13. On 616-17 (“Poetry is the record of the best and…”), Shelley transitions to what we may take as a consideration of the power of poetic language, even though he is still in part addressing the issue of the poet’s capacity for inspiration. In The Statesman’s Manual, Samuel Taylor Coleridge suggests that symbolic utterances bridge the gap between mind and matter, subject and object, and that a symbol, far from being a mere literary device, “participates in the Reality which it renders intelligible.” What is Shelley’s implied view of poetic language here, and how does that view compare to the strong claims that his fellow theorist and poet Coleridge makes? How, and to what extent, do the poets’ words participate in the power of their original inspiration? (In responding, consider Shelley’s metaphor of poetry as a kind of being or entity whose “footsteps are like those of a wind over a sea, which the coming calm erases…” (616). This metaphor might refer not only to the inspired status of poetic composition but also to the poem’s actual language.)

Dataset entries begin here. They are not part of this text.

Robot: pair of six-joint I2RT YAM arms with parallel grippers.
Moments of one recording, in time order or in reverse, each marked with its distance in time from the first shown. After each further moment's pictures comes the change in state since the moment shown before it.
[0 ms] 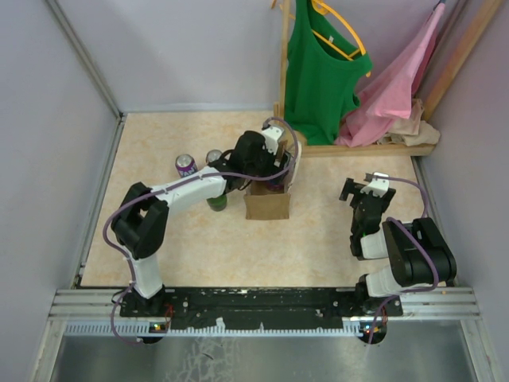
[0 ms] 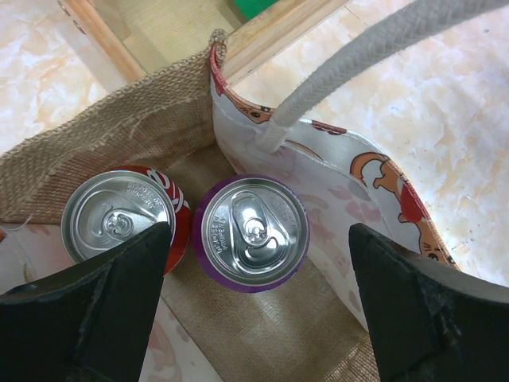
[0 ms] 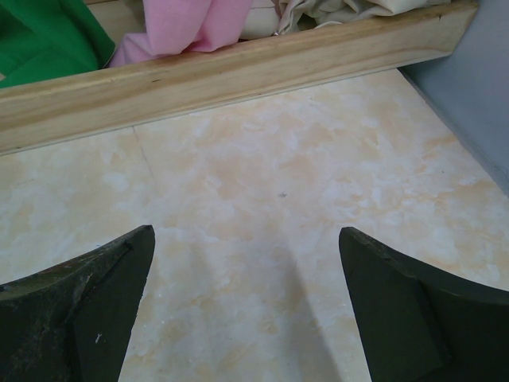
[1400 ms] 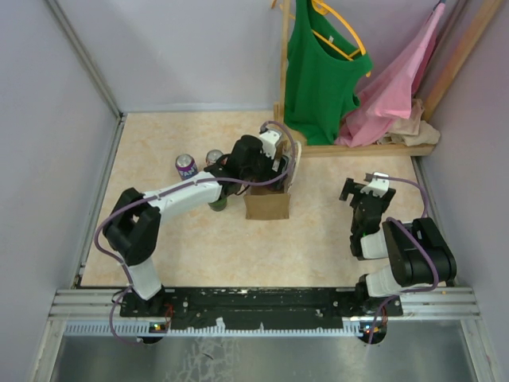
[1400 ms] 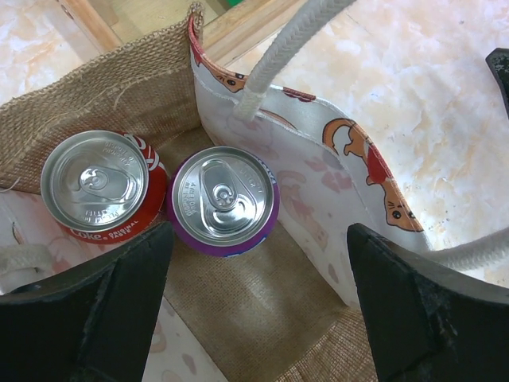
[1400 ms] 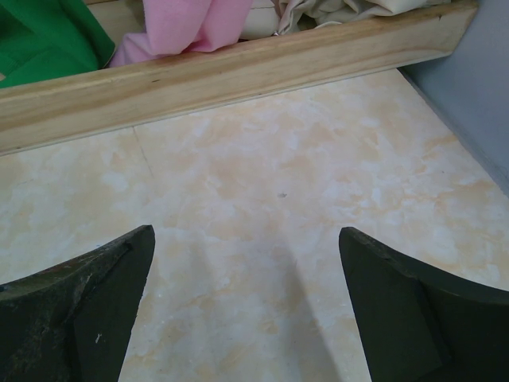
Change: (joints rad) left arm -0.018 -0.080 -0.075 0.003 -0.009 -0.020; right arm 0.000 0.000 0.000 0.000 0.000 0.000
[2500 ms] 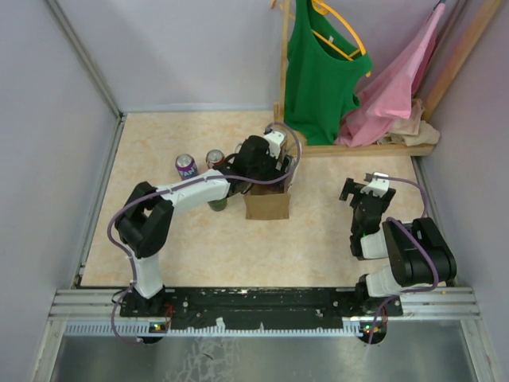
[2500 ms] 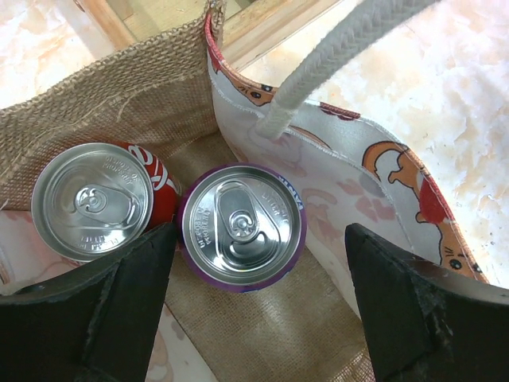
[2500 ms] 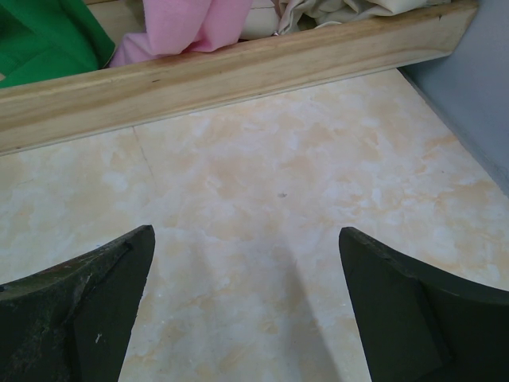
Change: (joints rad) left arm -0.002 0.100 0.056 0.009 -0.070 0.028; right arm 0.000 0.000 0.000 0.000 0.000 0.000
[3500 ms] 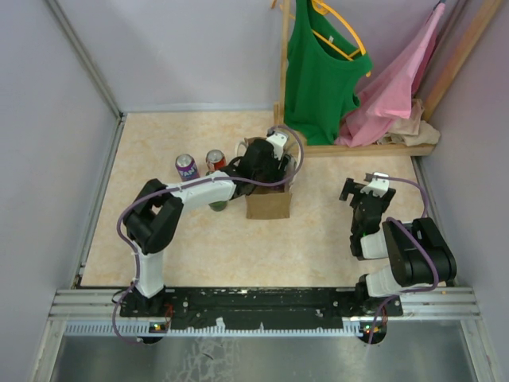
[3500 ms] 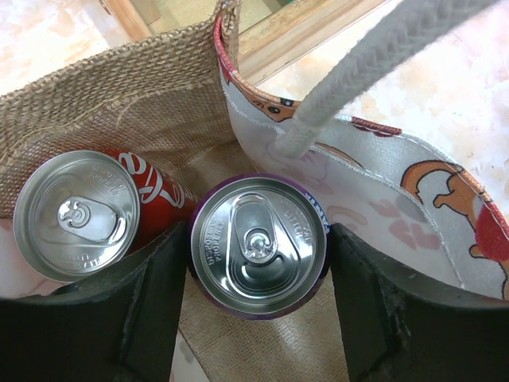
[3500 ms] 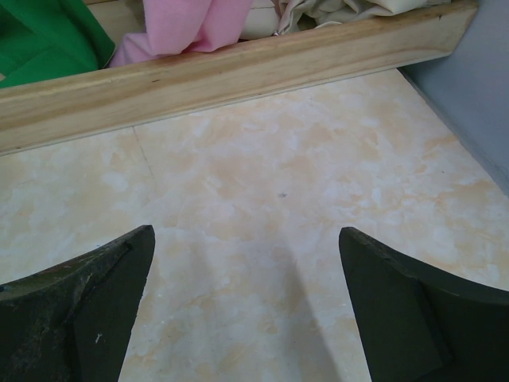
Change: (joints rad) left arm -0.005 0.069 0.010 0.070 -0.099 0.010; right arm 0.000 0.000 0.000 0.000 0.000 0.000
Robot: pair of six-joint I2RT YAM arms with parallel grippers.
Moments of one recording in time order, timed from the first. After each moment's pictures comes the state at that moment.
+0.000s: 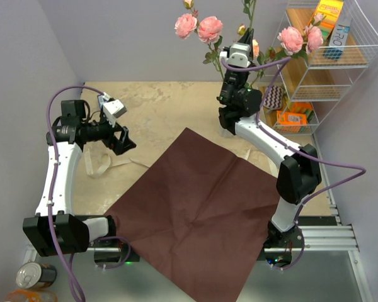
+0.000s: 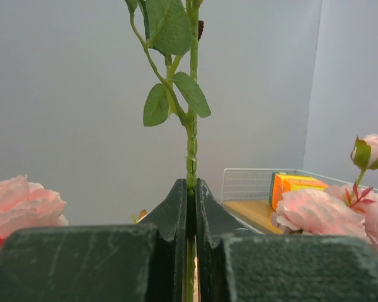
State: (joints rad) left arm 0.12 1.22 1.23 -0.89 0.83 0.64; right arm 0.58 1.78 1.56 1.28 0.60 -0.85
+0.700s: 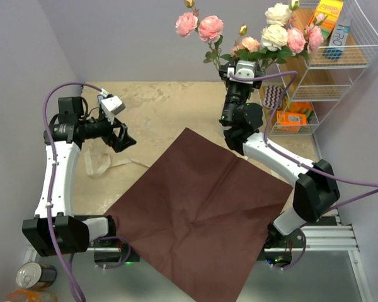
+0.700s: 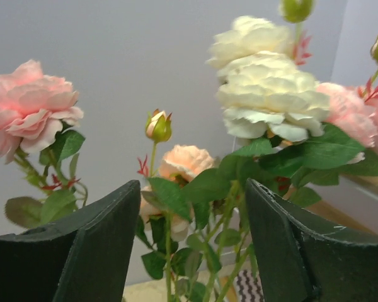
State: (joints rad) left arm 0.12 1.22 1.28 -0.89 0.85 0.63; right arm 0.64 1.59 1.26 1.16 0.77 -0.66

14. On 617-19 (“A Poet, as he is the author…”), Shelley first discusses the matter of some artists’ supposed imperfections of character. What defense does he offer in this regard? How, too, does he appraise the current state of literary England in 1820 (the end of the Regency Period), and what hope does he place in the power of poetry to help create a better human community? Soon, Shelley arrives at his stirring conclusion: “Poets are the unacknowledged legislators of the world.” Explain the paradox involved in this claim, and try to unpack its complexity as a statement about the value of poets and poetry even in an age that seems not to have much appreciation for them.
15. General question: Are Shelley’s definitions of poets and poetry in “A Defence of Poetry” based more on the Romantic doctrine of expression than on the ancient theory of inspiration as we find it in Plato’s dialogue Ion (Leitch 46-58)? Is there a conflict between those two theories of how poetry is created, or do you see them as more or less complementary? Explain.
16. General question: Shelley, as a poet and theorist, is often considered to be among the boldest and most passionate of the Romantics (perhaps excepting William Blake). Some would even say that he is the most programmatic or doctrinaire member of that informal school. How do you relate Shelley’s stance in “A Defence of Poetry” to the critical precepts and poetics of at least one other English Romantic? (Our anthology offers selections by William Wordsworth, Leitch 563-86, and Samuel Taylor Coleridge, Leitch 587-97.) Whom do you prefer, Shelley or the other Romantic theorist, and why?
Edition: Leitch, Vincent B. et al., eds. The Norton Anthology of Theory and Criticism. 3rd ed. New York and London: W. W. Norton & Company, 2018. ISBN-13: 978-0-393-60295-1.